Work instructions –
Your response should be an exact transcription of the data, images excluded.
——
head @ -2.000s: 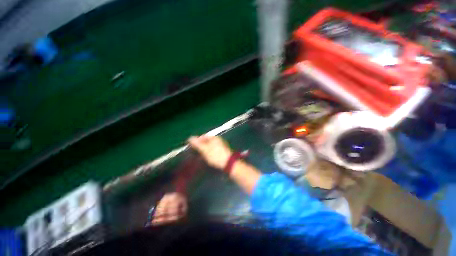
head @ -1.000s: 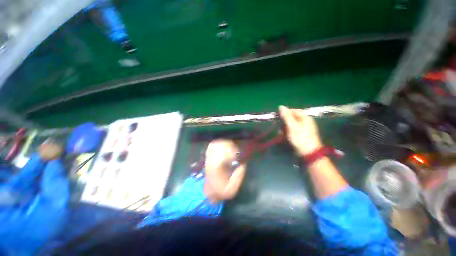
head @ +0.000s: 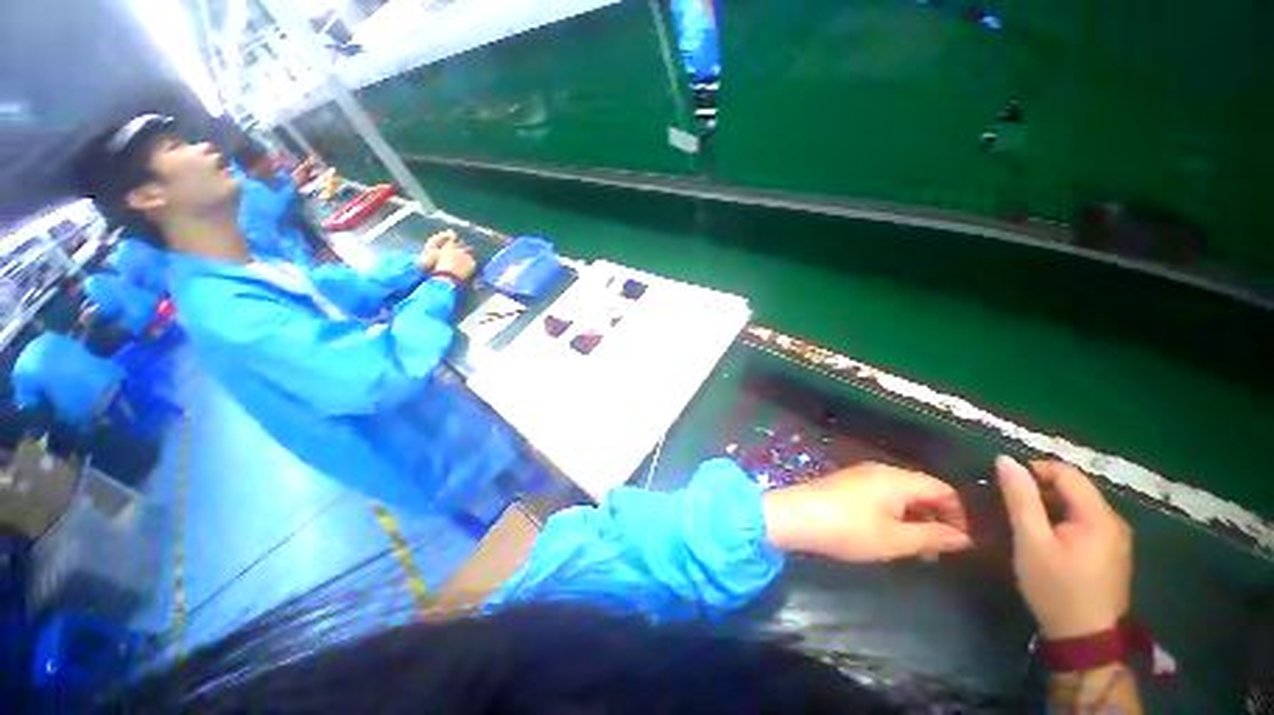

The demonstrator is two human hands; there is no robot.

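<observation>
My left hand [head: 873,514] reaches from a blue sleeve over the dark bench top, fingers curled towards my right hand. My right hand [head: 1069,538], with a red wristband, is raised beside it, thumb and fingers bent. A gap lies between the hands; whether either pinches something small is too blurred to tell. A loose pile of tiny glittering wired parts [head: 780,454] lies on the bench just beyond my left wrist. A white compartment tray [head: 615,398] lies left of the pile, with several dark red-black parts in its far pockets.
A blue bin [head: 521,268] stands beyond the tray. A person in a blue smock [head: 315,349] sits or stands at the left, hands at the bench. The green conveyor belt [head: 866,300] runs behind chipped white edging [head: 950,402]. More blue-smocked people are farther back.
The view has swung left, bringing the neighbouring person and the small parts pile into sight. My hands now appear closer together, and the red strands seen between them are no longer clear.
</observation>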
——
Completed exercise –
head @ -2.000s: 
head @ -1.000s: 
head @ +0.000s: 

The demonstrator is two human hands; there is no robot.

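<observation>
My left hand [head: 873,514] reaches from a blue sleeve over the dark bench top, fingers curled towards my right hand. My right hand [head: 1069,538], with a red wristband, is raised beside it, thumb and fingers bent. A gap lies between the hands; whether either pinches something small is too blurred to tell. A loose pile of tiny glittering wired parts [head: 780,454] lies on the bench just beyond my left wrist. A white compartment tray [head: 615,398] lies left of the pile, with several dark red-black parts in its far pockets.
A blue bin [head: 521,268] stands beyond the tray. A person in a blue smock [head: 315,349] sits or stands at the left, hands at the bench. The green conveyor belt [head: 866,300] runs behind chipped white edging [head: 950,402]. More blue-smocked people are farther back.
The view has swung left, bringing the neighbouring person and the small parts pile into sight. My hands now appear closer together, and the red strands seen between them are no longer clear.
</observation>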

No more work is required for the exercise.